Unintended consequences

Changing any non-trivial program will almost invariably have unintended consequences. Nowhere is this more readily apparent than when you’re modifying a program that has multiple threads. A change in the behavior of one part of the program will change the way that it communicates with other threads–either directly in thread-to-thread messages or indirectly in the thread’s data access pattern. Assumptions about usage patterns creep in to the code, usually inadvertently, and when those assumptions are no longer true, all manner of odd things happen.

These things are usually obvious after the fact. For example, I have a program that loads a list of items from disk into a queue, and then begins processing those items. The program has many different threads that do various things, and it can process hundreds of items concurrently. Recently I got the brilliant idea of loading the queue asynchronously so that the program can begin processing items immediately. No reason, I thought, to wait the few minutes to load 10 million items before I start processing.

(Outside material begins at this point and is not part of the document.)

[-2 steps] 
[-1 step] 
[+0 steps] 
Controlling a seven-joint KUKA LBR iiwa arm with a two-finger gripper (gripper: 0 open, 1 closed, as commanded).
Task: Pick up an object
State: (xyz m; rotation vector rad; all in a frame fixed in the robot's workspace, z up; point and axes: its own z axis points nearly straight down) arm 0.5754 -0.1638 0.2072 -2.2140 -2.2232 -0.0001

It was a fairly easy change to spawn a loader thread, and I had everything working again in a few minutes. I started the program, the loader thread began loading, and immediately my worker threads started processing items. All was well with the world and I congratulated myself on a job well done.

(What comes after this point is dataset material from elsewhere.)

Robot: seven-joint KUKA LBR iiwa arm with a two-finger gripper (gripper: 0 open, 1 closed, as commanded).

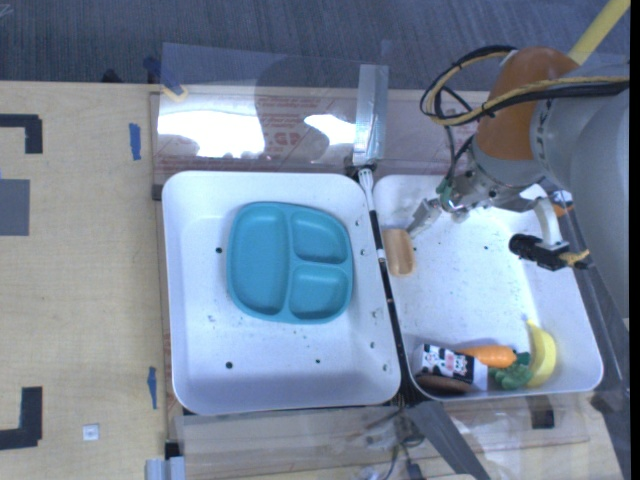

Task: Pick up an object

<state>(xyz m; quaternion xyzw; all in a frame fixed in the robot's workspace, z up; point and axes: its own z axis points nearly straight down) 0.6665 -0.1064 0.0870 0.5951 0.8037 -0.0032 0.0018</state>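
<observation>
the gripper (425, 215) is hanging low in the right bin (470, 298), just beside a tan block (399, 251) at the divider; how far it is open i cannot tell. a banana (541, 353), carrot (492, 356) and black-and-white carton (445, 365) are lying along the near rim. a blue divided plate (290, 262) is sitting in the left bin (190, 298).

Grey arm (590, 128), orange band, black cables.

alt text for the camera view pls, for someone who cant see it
The arm's gripper hovers over the far end of the right bin, just above a tan block. A banana, carrot and small carton lie along its near edge; the left bin holds a blue divided plate.
</observation>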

But there’s a twist. You see, in processing items, the worker threads put even more items in the queue. There’s a process that prunes the queue from time to time so that it doesn’t grow without bounds, but the key here is that when it comes time to shut down the program I need to save the queue state so that I can pick up where I left off next time the program starts. Still no problem, right?

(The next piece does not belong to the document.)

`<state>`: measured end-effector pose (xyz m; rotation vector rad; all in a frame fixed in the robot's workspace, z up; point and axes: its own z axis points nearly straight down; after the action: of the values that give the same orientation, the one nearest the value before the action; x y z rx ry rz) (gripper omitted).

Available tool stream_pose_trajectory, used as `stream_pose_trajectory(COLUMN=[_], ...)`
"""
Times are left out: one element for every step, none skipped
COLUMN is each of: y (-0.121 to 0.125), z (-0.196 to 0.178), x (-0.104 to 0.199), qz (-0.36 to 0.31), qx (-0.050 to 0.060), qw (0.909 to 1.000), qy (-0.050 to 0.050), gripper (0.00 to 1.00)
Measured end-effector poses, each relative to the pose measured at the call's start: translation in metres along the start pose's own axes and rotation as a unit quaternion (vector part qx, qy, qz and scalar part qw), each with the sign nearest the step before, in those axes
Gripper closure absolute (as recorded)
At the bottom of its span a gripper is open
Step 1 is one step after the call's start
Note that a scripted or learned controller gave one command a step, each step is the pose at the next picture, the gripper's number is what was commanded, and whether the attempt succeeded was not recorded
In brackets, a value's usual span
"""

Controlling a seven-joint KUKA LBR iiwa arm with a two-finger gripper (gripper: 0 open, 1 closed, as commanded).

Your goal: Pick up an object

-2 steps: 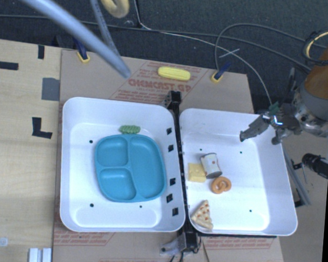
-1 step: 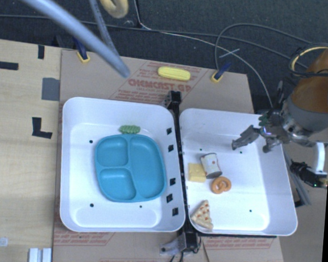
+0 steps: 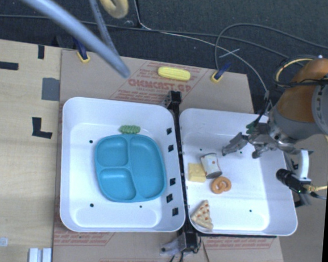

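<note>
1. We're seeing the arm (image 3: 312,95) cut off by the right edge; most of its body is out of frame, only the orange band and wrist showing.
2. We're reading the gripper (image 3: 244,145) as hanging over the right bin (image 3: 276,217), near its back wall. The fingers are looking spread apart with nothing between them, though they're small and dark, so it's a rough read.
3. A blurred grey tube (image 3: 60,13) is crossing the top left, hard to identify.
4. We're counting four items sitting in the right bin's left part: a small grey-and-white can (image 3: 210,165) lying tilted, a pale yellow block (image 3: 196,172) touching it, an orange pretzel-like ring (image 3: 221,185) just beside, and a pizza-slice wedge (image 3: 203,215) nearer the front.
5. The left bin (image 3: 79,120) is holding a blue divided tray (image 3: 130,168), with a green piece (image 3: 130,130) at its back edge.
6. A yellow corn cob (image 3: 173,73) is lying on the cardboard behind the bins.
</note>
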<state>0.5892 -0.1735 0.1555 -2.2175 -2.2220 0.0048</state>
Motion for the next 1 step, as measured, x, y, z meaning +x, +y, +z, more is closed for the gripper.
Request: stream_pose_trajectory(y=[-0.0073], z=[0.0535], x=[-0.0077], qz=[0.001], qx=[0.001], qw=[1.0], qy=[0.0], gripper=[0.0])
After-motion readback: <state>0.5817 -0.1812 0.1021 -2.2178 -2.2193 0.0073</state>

Unless I try to shut down the program before it’s finished loading the queue. In that case, bad things happen. If I just assume that the loader is done, then the code that writes the queue to disk will fail when it tries to open the file for writing because the loader has it locked already. If I code the loader thread to see the shutdown message and stop loading, then the current contents of the queue in memory will overwrite the queue on disk–causing me to lose anything that wasn’t already loaded.

The only solution is to allow the loader to finish before trying to save the queue to disk.

In hindsight, of course, this is obvious. But it’s something that a lot of programmers would miss in the initial coding.